You don’t need to memorize what these fallacies are called (not even in English, let alone Latin!) but you do want to be familiar enough with them so that when you see examples of them, it clicks with you. You can immediately say to yourself, “Hey, wait! It doesn’t say that the crime was CAUSED by the poverty…” You want to add this sort of pattern recognition to your internal toolbox.
Being familiar with the fallacies helps on a number of question types. You have questions that specifically ask for the problem in an argument, or ask for a similarly flawed argument.
The other thing you want to do, is get a really good grasp on how the arguments are structured. If you’re working out of a 10 Actual LSATs book (and I strongly suggest that you do), pick out one test and, off the clock, just go through one entire Arguments section -question by question – and identify the function served by every single sentence or phrase in the prompt. Don’t even worry about answering the questions; just focus on understanding the argument. You should soon discover that there are only so many functions that pieces of information serve. For instance, something might be a supporting example; something might be a counter-example to a position being challenged; something might be a piece of given information (to be supported or challenged); something might be an analogous illustration. And so on.

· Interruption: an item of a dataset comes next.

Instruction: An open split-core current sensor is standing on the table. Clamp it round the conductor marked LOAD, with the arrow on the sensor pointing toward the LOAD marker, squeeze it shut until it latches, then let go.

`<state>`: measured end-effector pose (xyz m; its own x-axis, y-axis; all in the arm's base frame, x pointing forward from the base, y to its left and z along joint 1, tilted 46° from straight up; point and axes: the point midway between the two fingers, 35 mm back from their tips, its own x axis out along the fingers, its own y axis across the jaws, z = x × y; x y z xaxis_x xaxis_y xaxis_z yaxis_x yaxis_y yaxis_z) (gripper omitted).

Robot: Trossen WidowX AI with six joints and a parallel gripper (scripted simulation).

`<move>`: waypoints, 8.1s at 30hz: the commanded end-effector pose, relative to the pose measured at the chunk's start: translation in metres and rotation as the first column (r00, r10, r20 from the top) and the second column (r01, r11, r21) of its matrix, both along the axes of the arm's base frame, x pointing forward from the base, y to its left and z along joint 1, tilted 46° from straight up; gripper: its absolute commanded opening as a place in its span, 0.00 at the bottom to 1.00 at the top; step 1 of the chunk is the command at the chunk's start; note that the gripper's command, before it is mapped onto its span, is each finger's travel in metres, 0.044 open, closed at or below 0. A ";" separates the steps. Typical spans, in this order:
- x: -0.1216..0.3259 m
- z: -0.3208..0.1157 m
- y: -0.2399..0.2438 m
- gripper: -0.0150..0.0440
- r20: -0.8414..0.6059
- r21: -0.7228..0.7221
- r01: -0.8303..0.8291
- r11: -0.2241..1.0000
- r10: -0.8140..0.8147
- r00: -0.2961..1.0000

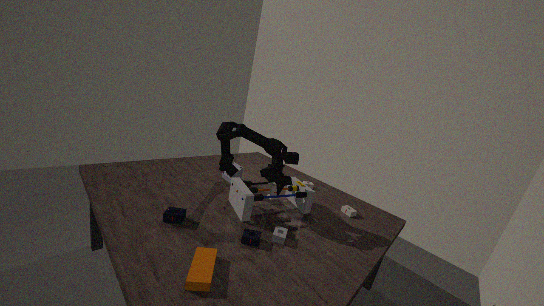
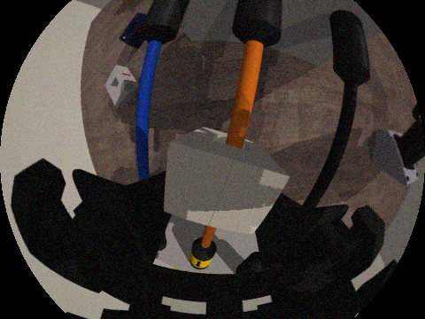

The purpose is to get in the habit of categorizing (and making sense of) the argument structure. It’s easy to get caught in the trees and miss the forest in this section. Don’t think so much about the content of the passages. Just get used to seeing how the information is presented. For instance, if you had a logic game about someone reading 6 books in order, you wouldn’t think of it as a “books” game; you’d think of it as a sequence game, and you’d think of it in the way you think of other sequence games.
If you have “The Next 10 Actual, Official LSAT Prep Tests,” (Tests 29-38), I can better illustrate when I’m suggesting you do. Check out the passage that relates to questions 11-12 of Test 29 (October, 1999). Go down the prompt, sentence by sentence.
The first sentence (species adapting) is presenting given information, up to the “but.” It’s a given. That information isn’t going to be the substance of an argument, because everyone already knows it. But AFTER the “but,” we’re presented with an opinion – a belief (“only the most highly evolved…”) We also have a preview that the author will disagree with the opinion “usually assumed.”
The next sentence is the author’s belief, prefaced with the tip-off “however.”
The next sentence is a example to support the author’s belief.
Everything after that is detail that continues the example, and is pretty much irrelevant to the structure. So, we have – 1. Given 2. General belief. 3. Author’s contradictory belief. 4. Supporting counter-example to the general belief, to support the author’s belief.
Note that the general belief is a universal — something that is always true. We can tell from the word “only” in line 2. Therefore, any counterexample will refute the assertion. For example, if someone’s assertion is that only non-mammals can fly, all you have to do is point out the bat – one counterexample that disproves the assertion.
Going through a section or Arguments in this way will help you in more readily making sense of the ways in which the arguments are constructed. Every sentence in the prompt serves a purpose. Illustration, analogy, etc.